Trains.com

30th Street won’t be the same without Solari

Posted by Kevin Keefe
on Friday, February 1, 2019

Philadelphia's 30th Street, arguably 'America's finest railroad station,' has lost a bit of its luster with the recent removal of its Solari train information board, distant center in this 2010 photo. Greg McDonnell
In an article in the March 2011 issue of Trains, I made a claim that ruffled some feathers, namely that Philadelphia’s 30th Street is America’s finest railroad station. The story engendered a few howls, mostly from devotees of Grand Central Terminal and Los Angeles Union Station.

I thought I was pretty careful in my criteria: the best station has to be busy; it has to be downtown; it has to offer both commuter and intercity service; it has to have classic architecture on a grand scale, in virtually as-built condition; and it has to have some special attractions that make the place unique. 

Philly’s 30th Street has all that, especially those “extras.” I always pause beneath the magnificent 28-foot-high Pennsylvania Railroad war dead memorial, sculptor Walter Hancock’s “Angel of the Resurrection,” at the east end of the concourse. Likewise Karl Bitter’s huge “Spirit of Transportation” bas-relief in the old waiting room, moved there from old Broad Street Station. Most of all, I’ve loved the Solari arrivals-and-departures board, for more than 40 years the pulse of 30th Street. 

Alas, now comes news that last Saturday crews finished taking the Solari board out of service. No longer will its symphony of chattering clicks grab the attention of passengers gathered around the station’s central information booth. It is being replaced by — you guessed it — a digital display. 

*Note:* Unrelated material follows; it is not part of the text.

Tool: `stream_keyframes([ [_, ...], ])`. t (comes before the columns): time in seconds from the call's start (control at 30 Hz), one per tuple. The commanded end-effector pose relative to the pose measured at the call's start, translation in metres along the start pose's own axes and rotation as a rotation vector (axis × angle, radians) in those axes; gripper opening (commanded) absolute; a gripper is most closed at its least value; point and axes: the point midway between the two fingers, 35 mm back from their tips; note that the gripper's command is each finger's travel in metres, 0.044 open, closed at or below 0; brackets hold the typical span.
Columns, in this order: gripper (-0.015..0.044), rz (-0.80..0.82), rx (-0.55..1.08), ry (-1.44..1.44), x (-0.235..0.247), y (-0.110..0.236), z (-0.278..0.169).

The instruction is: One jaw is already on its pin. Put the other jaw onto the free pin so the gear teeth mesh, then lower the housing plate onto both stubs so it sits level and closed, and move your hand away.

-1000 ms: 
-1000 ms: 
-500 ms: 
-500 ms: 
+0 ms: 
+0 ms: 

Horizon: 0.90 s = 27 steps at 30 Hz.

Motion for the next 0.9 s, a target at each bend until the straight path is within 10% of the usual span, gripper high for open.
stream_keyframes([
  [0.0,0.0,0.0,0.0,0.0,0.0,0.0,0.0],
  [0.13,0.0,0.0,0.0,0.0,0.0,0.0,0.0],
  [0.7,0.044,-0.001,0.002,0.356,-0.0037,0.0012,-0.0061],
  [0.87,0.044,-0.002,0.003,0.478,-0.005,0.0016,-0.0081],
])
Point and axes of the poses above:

The clicking of Solari tiles has caught the attention of 30th Street passengers since the 1970s. The board shows its age as the third and fourth rows change in this January 2018 photo. Robert S. McGonigal
For decades, Solaris were a fixture in several stations along the Northeast Corridor. 30th Street’s is a captivating machine, an electro-mechanical marvel that constantly updates trains, train numbers, origins, destinations, and times and track locations across seven rows of rotating alpha-numeric split flaps. Miraculously it seems, instructions from an off-stage PC bring the blurring flaps to a sudden stop. There, in perfect order, the board will tell you that Amtrak train 80, the Carolinian, has just arrived from Charlotte at Stairway 4.

Watching the Solari can be hypnotic, and I fell under its spell countless times. Decades ago, it happened whenever I was waiting for the westbound Broadway Limited. Somehow, watching the Solari was extra special when you knew a Budd roomette was awaiting you down on the platform. Other times I was simply catching the next Northeast Regional for New York or Washington. When I could afford it, I’d take the Acela Express

One of the things I like about 30th Street is how much the place symbolizes the mighty Pennsylvania Railroad, especially with all its Tuscan red and gold flourishes, visible in the dramatic 95-foot-high coffered ceiling and elsewhere in the building. The PRR built the neoclassical station in 1933 and hired the great Daniel Burnham’s old firm of Graham, Anderson, Probst & White to design it.

An August 1979 photo from Amtrak's history website, https://history.amtrak.com/archives/information-desk-at-philadelphia-30th-street-station-1979, shows the board in an earlier incarnation: oriented east-west in 30th Street’s concourse and with 10 rows of train displays. Bruce Jones
Difficult as it is to believe, however, Amtrak has now occupied the building longer than the old PRR. In fact, the Solari itself is a post-PRR phenomenon; the Italian company Solari di Udine installed it in the mid-1970s, replacing a huge chalkboard. 

Rumors of the Solari’s demise go back several years as technicians struggled to keep up with the increasingly cantankerous old machine. Recently, local Philadelphia politicians made noise about convincing Amtrak to keep it. A petition to that effect garnered hundreds of signatures. Amtrak has said the board has to be replaced because its displays are not compliant with the Americans with Disabilities Act.  

I get all that, but I think it would be unreasonable to criticize Amtrak for replacing the Solari. Imagine the expense of keeping all those thousands of parts working in concert, especially with an obsolete technology for which spare parts are not available off the shelf. Still, its digital replacement will be a big letdown, a cold alternative to a warm technology.

The good news is that the 30th Street Solari board will be saved at the Railroad Museum of Pennsylvania in Strasburg. The museum’s director, Patrick Morrison, says it’s too early to provide details of the board’s conveyance, but he confirms it will become part of the collection. I can’t imagine a better place for it, sharing space with some of the equipment — including GG1, E60, and AEM7 locomotives — that once rolled beneath it.  

For me, the biggest appeal of walking into 30th Street has been its aural delights: train announcements echoing beneath that lofty ceiling; the taps of thousands of pairs of feet making their way across the marble floor; the ceaseless rumble of trains heard deep below the concourse; the constant murmur of conversation. Alas, on my next visit, there will be something missing.